Instructions to follow:
Omit the images. Copy each entry word for word.

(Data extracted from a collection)
+ + + + + + +

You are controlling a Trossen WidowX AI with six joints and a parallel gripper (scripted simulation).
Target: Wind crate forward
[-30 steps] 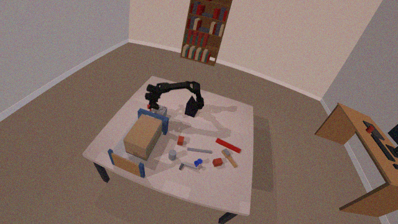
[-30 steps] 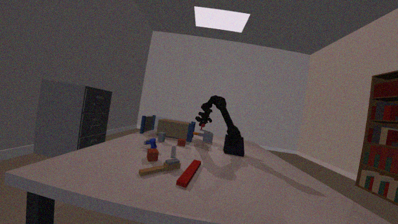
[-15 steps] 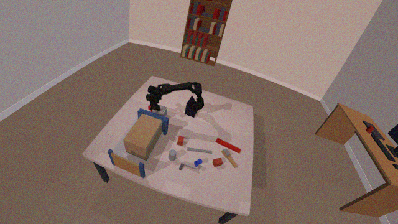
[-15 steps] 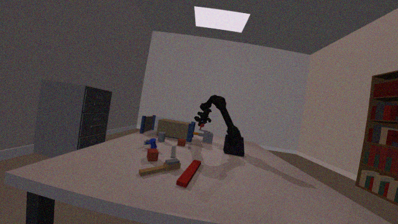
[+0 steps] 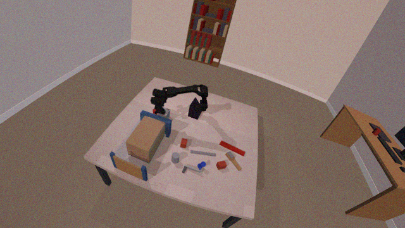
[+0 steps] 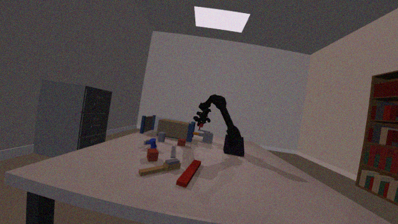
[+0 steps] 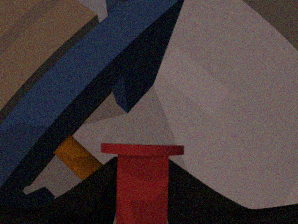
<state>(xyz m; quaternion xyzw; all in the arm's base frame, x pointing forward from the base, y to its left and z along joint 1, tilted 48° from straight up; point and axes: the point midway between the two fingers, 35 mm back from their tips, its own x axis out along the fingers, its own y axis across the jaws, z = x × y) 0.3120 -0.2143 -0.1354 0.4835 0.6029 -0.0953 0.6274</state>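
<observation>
The winch handle lies 50 mm behind my gripper tip, 30 mm below it and 20 mm to the left of it. The rest, counted from my gripper tip: blue frame (50 mm to the left, 50 mm ahead, 30 mm below); then red knob (10 mm to the left, 10 mm behind); then grey winch (120 mm behind, 100 mm below, 20 mm to the left).
</observation>
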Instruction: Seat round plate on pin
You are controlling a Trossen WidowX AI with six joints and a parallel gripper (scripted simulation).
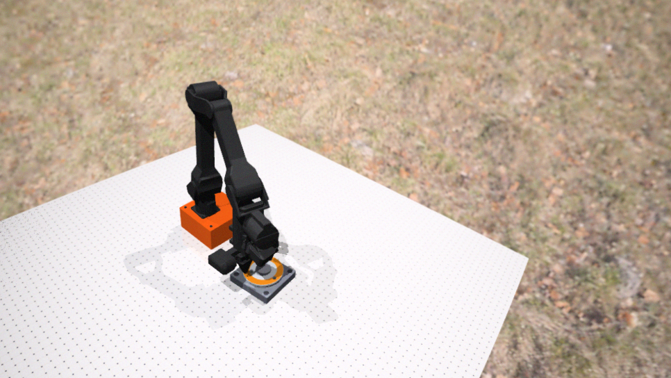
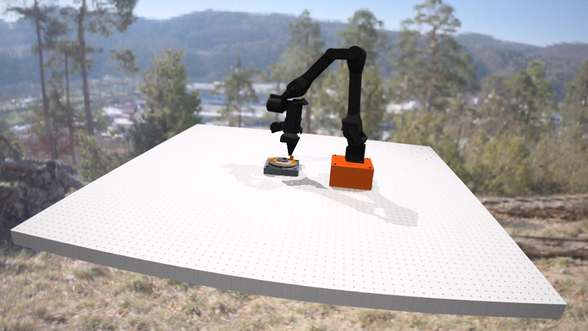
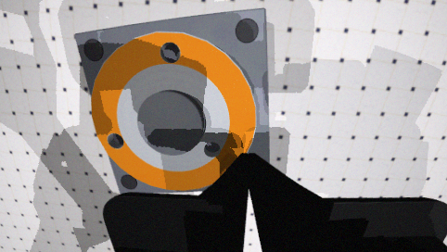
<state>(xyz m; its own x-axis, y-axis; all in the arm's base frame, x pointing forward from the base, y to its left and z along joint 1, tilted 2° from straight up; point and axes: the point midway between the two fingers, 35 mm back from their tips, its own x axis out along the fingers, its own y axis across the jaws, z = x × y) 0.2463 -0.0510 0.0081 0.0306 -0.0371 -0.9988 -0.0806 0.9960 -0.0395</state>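
My gripper tip is 3 cm to the right of the round plate and 1 cm above it. Also, from my gripper tip: dark square base: 5 cm to the left, 2 cm below, 2 cm ahead.
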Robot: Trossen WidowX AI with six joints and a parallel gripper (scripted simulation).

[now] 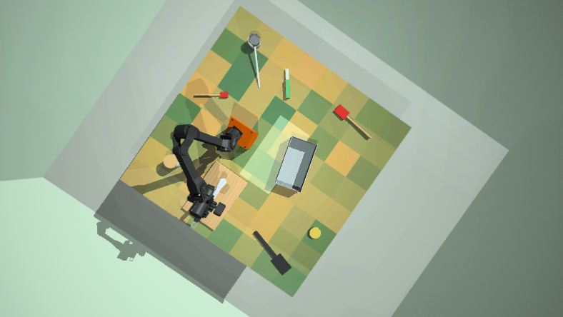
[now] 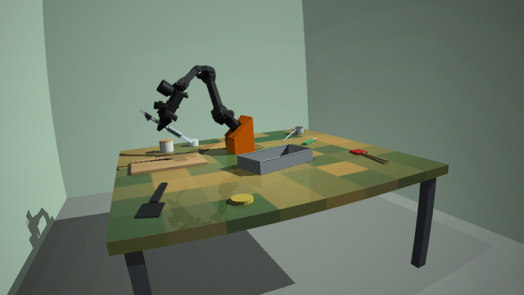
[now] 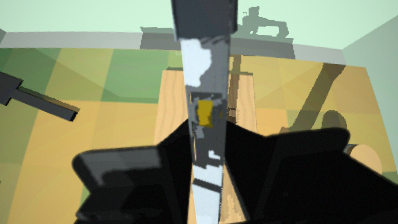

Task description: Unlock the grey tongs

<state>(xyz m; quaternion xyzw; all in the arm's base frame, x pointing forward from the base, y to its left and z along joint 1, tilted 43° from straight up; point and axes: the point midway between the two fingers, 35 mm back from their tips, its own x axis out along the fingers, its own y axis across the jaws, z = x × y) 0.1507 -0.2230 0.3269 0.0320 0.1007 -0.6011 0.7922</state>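
The wooden board lies 160 mm below my gripper tip, 30 mm behind it and 20 mm to the left of it. Round my gripper tip: tan-lidded jar 350 mm behind, 140 mm below, 20 mm to the left; then black spatula 490 mm ahead, 170 mm below, 10 mm to the right; then roasting tin 500 mm to the left, 210 mm ahead, 140 mm below.
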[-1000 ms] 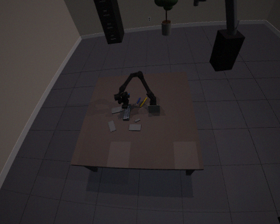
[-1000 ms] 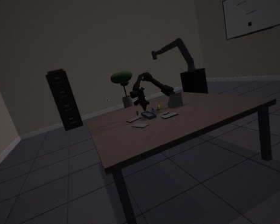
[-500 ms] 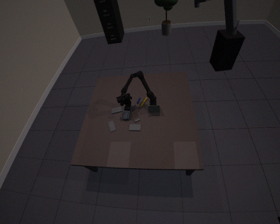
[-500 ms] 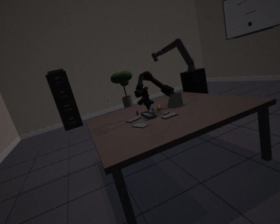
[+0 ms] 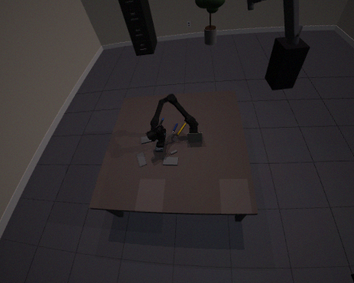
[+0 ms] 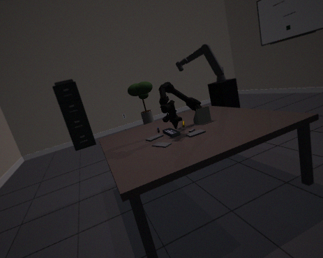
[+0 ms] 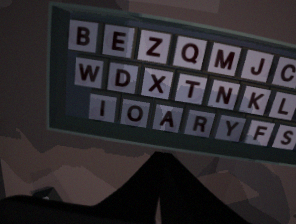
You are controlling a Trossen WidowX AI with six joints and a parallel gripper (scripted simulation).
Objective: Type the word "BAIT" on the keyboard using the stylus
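Right now the blue stylus is 10 cm behind my gripper tip, 16 cm to the right of it and 3 cm below it. Also, from my gripper tip: yellow pen 17 cm behind, 16 cm to the right, 3 cm below; then eraser-like block 9 cm behind, 9 cm to the left, 3 cm below.
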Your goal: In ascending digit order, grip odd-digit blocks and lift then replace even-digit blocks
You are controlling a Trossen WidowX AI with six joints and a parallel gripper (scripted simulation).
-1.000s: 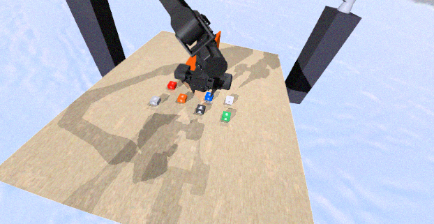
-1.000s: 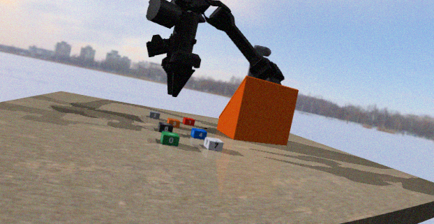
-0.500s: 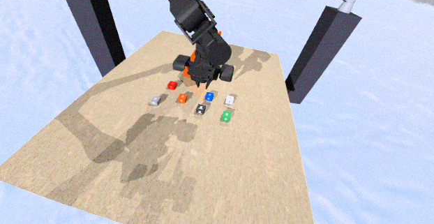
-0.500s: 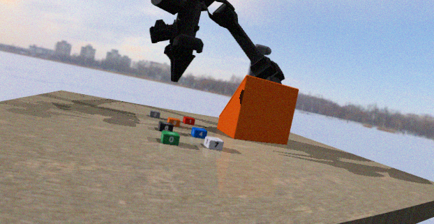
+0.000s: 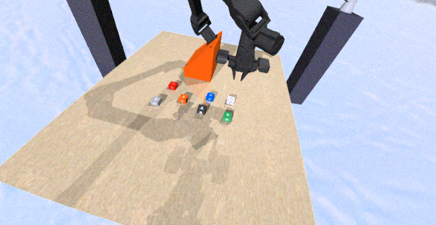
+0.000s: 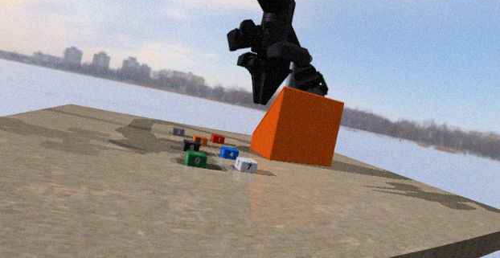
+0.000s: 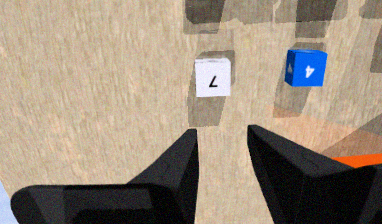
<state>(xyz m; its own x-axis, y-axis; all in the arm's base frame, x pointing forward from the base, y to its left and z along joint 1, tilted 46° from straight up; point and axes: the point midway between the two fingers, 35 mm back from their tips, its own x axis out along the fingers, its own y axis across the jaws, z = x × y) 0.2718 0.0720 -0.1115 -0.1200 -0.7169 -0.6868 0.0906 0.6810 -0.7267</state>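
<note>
The white block lies 120 mm below my gripper tip. The rest, counted from my gripper tip: black block 80 mm ahead, 120 mm to the right, 120 mm below; blue block 10 mm behind, 100 mm to the right, 120 mm below; green block 90 mm ahead, 20 mm to the right, 120 mm below.
</note>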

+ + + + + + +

Answer to the exercise:
You are controlling a Trossen WidowX AI with six joints and a parallel gripper (scripted simulation).
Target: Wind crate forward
[-30 steps] 
[-30 steps] 
[-15 steps] 
[-15 steps] 
[+0 steps] 
[+0 steps] 
[+0 steps] 
<state>(xyz m; quaternion xyzw; all in the arm's base frame, x pointing forward from the base, y to its left and z along joint 1, tilted 48° from straight up; point and axes: the point midway between the two fingers, 35 mm back from their tips, its own x axis out along the fingers, its own y axis across the jaws, z = x × y) 0.3120 -0.2143 -0.1354 0.4835 0.6029 -0.0953 0.6274</state>
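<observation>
The winch handle lies 50 mm behind my gripper tip, 30 mm below it and 20 mm to the left of it. The rest, counted from my gripper tip: blue frame (50 mm to the left, 50 mm ahead, 30 mm below); then red knob (10 mm to the left, 10 mm behind); then grey winch (120 mm behind, 100 mm below, 20 mm to the left).
</observation>
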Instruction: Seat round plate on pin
You are controlling a Trossen WidowX AI with six joints and a parallel gripper (scripted simulation).
<state>(xyz m; its own x-axis, y-axis; all in the arm's base frame, x pointing forward from the base, y to its left and z along joint 1, tilted 2° from straight up; point and axes: the point midway between the two fingers, 35 mm back from their tips, its own x axis out along the fingers, its own y axis across the jaws, z = x × y) 0.2463 -0.0510 0.0081 0.0306 -0.0371 -0.9988 -0.0806 0.9960 -0.0395</state>
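My gripper tip is 3 cm to the right of the round plate and 1 cm above it. Also, from my gripper tip: dark square base: 5 cm to the left, 2 cm below, 2 cm ahead.
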Robot: Trossen WidowX AI with six joints and a parallel gripper (scripted simulation).

[now] 
[now] 
[now] 

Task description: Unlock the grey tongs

<state>(xyz m; quaternion xyzw; all in the arm's base frame, x pointing forward from the base, y to its left and z along joint 1, tilted 43° from straight up; point and axes: the point midway between the two fingers, 35 mm back from their tips, its own x axis out along the fingers, its own y axis across the jaws, z = x × y) 0.1507 -0.2230 0.3269 0.0320 0.1007 -0.6011 0.7922</state>
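The wooden board lies 160 mm below my gripper tip, 30 mm behind it and 20 mm to the left of it. Round my gripper tip: tan-lidded jar 350 mm behind, 140 mm below, 20 mm to the left; then black spatula 490 mm ahead, 170 mm below, 10 mm to the right; then roasting tin 500 mm to the left, 210 mm ahead, 140 mm below.
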[-1000 ms] 
[-1000 ms] 
[-500 ms] 
[-500 ms] 
[+0 ms] 
[+0 ms] 
[+0 ms] 
You are controlling a Trossen WidowX AI with six joints and a parallel gripper (scripted simulation).
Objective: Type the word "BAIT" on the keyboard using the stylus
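Right now the blue stylus is 10 cm behind my gripper tip, 16 cm to the right of it and 3 cm below it. Also, from my gripper tip: yellow pen 17 cm behind, 16 cm to the right, 3 cm below; then eraser-like block 9 cm behind, 9 cm to the left, 3 cm below.
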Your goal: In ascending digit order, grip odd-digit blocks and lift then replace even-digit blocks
You are controlling a Trossen WidowX AI with six joints and a parallel gripper (scripted simulation).
-1.000s: 
-1.000s: 
-0.500s: 
-0.500s: 
+0.000s: 
+0.000s: 
+0.000s: 
<state>(xyz m; its own x-axis, y-axis; all in the arm's base frame, x pointing forward from the base, y to its left and z along joint 1, tilted 46° from straight up; point and axes: the point midway between the two fingers, 35 mm back from their tips, its own x axis out along the fingers, its own y axis across the jaws, z = x × y) 0.2718 0.0720 -0.1115 -0.1200 -0.7169 -0.6868 0.0906 0.6810 -0.7267</state>
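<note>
The white block lies 120 mm below my gripper tip. The rest, counted from my gripper tip: black block 80 mm ahead, 120 mm to the right, 120 mm below; blue block 10 mm behind, 100 mm to the right, 120 mm below; green block 90 mm ahead, 20 mm to the right, 120 mm below.
</note>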

Exercise complete, with nothing further to add.